Augmenting Human Know-How with AI 

After months of soliciting direct input from bakers and delivery people across the company, Morgan explained how they collaborated with antuit.ai to develop and launch the initial version of their proprietary demand intelligence platform, christened Ion, which the company promoted internally as a UI “for, from and by the frontline”, based on their suggestions of how an ideal solution would make their jobs easier. 

The technical “engine” behind Ion is antuit.ai’s AI-powered demand forecasting and predictive ordering technology—right-sizing production and localized delivery on a SKU/store/week level—factoring seasonality, local events, promotions, and other granular-level data. 

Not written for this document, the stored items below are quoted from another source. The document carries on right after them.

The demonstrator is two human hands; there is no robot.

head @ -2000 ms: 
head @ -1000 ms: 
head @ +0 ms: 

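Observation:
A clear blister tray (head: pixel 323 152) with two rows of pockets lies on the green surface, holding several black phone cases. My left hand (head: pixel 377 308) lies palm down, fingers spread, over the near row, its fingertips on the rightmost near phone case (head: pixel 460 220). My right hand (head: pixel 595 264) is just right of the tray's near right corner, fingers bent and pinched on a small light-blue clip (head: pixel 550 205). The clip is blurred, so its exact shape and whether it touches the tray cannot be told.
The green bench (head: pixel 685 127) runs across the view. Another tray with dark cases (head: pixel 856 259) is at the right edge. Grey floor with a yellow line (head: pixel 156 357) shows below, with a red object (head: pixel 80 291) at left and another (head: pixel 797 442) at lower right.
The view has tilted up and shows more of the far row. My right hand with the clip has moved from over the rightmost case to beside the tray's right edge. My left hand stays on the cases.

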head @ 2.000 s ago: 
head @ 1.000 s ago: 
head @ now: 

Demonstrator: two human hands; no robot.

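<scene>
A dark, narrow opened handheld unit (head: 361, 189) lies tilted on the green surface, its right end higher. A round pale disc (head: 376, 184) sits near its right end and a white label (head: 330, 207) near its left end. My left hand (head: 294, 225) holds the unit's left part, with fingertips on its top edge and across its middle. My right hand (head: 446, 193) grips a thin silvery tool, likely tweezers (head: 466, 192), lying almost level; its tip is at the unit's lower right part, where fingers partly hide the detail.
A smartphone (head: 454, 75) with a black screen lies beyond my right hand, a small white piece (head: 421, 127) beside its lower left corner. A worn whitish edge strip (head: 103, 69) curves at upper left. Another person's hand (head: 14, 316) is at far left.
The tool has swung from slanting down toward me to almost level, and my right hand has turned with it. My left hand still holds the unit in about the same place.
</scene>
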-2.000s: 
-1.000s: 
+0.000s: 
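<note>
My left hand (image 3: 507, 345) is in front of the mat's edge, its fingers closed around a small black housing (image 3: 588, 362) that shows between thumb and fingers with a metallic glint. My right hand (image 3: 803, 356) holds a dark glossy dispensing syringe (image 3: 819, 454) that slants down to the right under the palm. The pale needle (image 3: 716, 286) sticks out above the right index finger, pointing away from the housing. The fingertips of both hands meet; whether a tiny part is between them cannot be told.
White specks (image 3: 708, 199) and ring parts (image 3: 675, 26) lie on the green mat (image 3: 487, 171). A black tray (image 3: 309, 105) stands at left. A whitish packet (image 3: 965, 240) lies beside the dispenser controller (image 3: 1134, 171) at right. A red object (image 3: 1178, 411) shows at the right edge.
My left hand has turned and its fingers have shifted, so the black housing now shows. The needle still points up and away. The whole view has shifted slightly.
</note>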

For a perishable food category defined by sell-by dates and minimizing waste, Ion quickly solved a chronic frontline problem—over-ordering, which often resulted in the oldest products possible stocked on store shelves. Facilitating even the slightest incremental uptick—selling one more loaf of bread or box of donuts in a store—is actually incredibly hard work but can translate into a huge difference in net revenue. 

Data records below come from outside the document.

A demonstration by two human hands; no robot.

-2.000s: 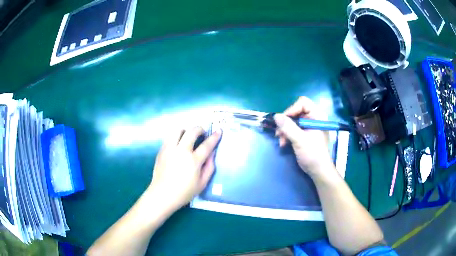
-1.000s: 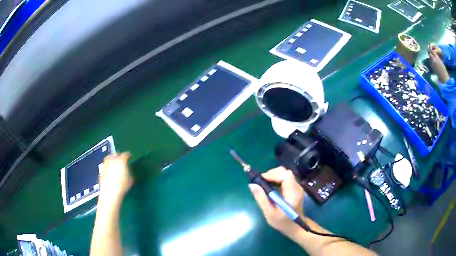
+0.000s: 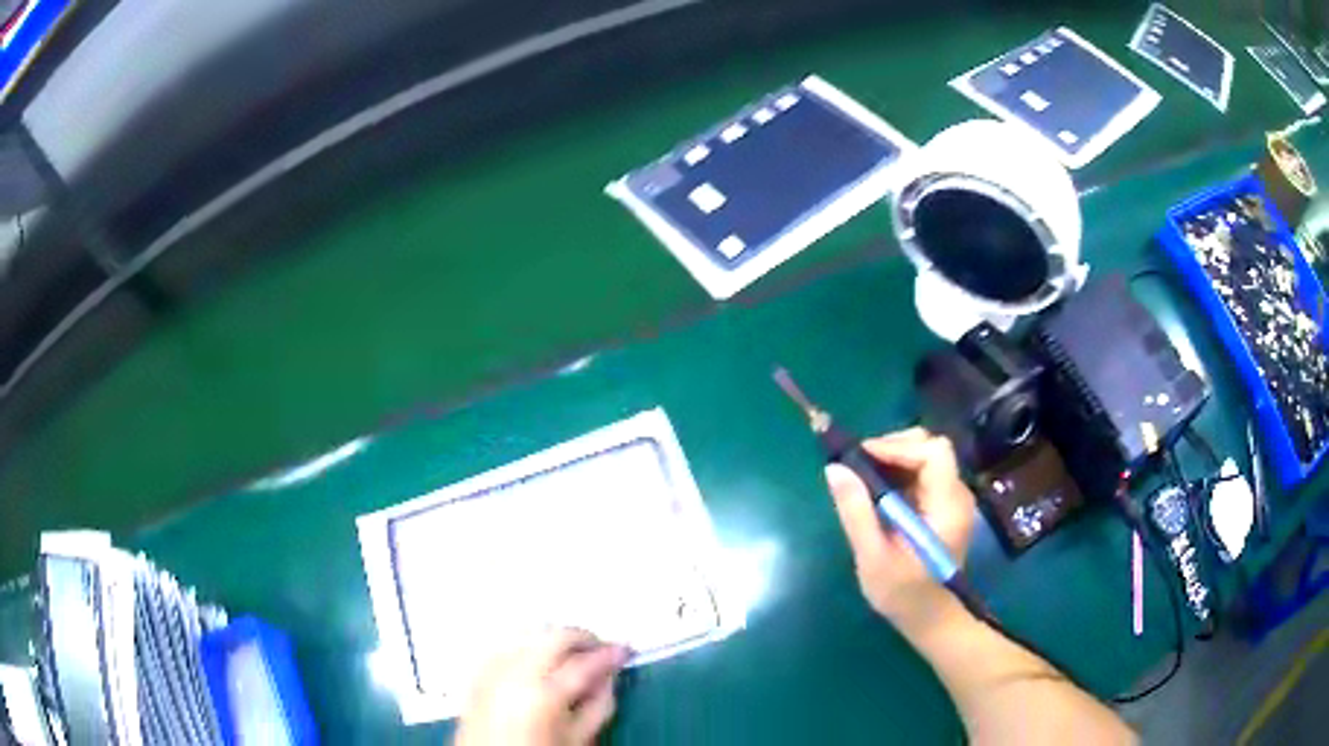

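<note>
A panel [image 3: 532, 547] with a pale border and a strong white glare lies tilted on the green bench in front of me, a small ring mark near its lower right corner. My left hand [image 3: 547, 688] is at its lower edge with bent fingers, cut off by the picture's bottom; whether it grips the edge or a small piece cannot be told. My right hand [image 3: 907, 525] holds a blue-handled soldering iron [image 3: 907, 528] right of the panel, its thin tip pointing up and left, apart from the panel.
A panel stack [image 3: 124, 641] and blue box [image 3: 260, 685] are at lower left. Laid-out panels [image 3: 773, 182] line the far side. At right are a white hood [image 3: 991, 241], black iron holder [image 3: 974, 394], soldering station [image 3: 1122, 364], brown tray [image 3: 1032, 496], parts bin [image 3: 1261, 313], pink stick [image 3: 1138, 580] and cords.
The view has swung. A second ago my left hand was at a far-side panel; now that place shows none, and a panel lies nearer with my left hand at it. The iron remains in my right hand.
</note>
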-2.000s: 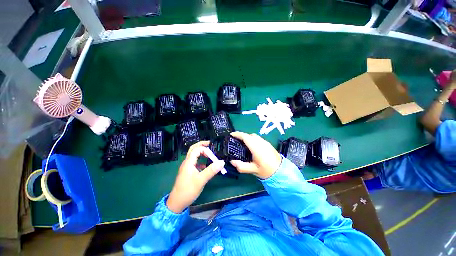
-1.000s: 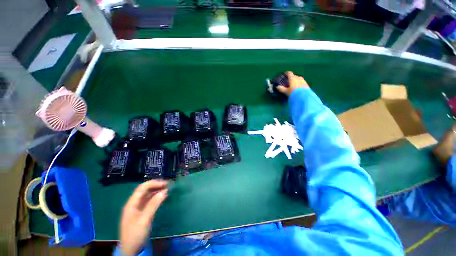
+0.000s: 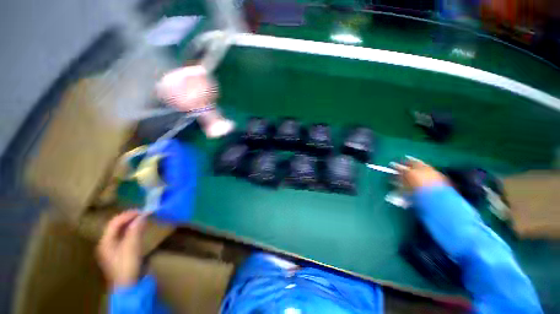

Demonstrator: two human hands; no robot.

When I asked Morgan to evaluate the quality of our AI data modeling, he offered perhaps the most succinct answer we’ve ever heard: “Nine times out of ten, it knows what my wife wants to buy on a Tuesday with a coupon in her pocket and she’s hungry—that’s unbelievable accuracy.” 

 

The COVID Crucible 

The real test for Ion would come at the outset of the pandemic—when grocery demand patterns became all but unrecognizable almost overnight. While so many grocery CPGs—and competing bakery companies—struggled with supply chains and logistics for months on end, Bimbo was able to adapt their forecasting and production far more quickly—even if it meant “all hands on deck” at every plant to fill the delivery trucks. Changes that may have once needed four months to implement were accomplished in as little as three weeks—while most dine-in restaurants remained shuttered and consumers relied upon meals at home. 

 

No Easy Journey—But Worth the Payoff 

I wrapped up the session by asking Morgan what advice he’d give other companies before embarking on a similar data/IT journey. He suggested it’s invariably a huge undertaking—over the course of years more than months—but can still ultimately deliver a real strategic advantage that competitors won’t match. It begins with defining the right leadership model, then choosing the right data technology partner to help bring it to life.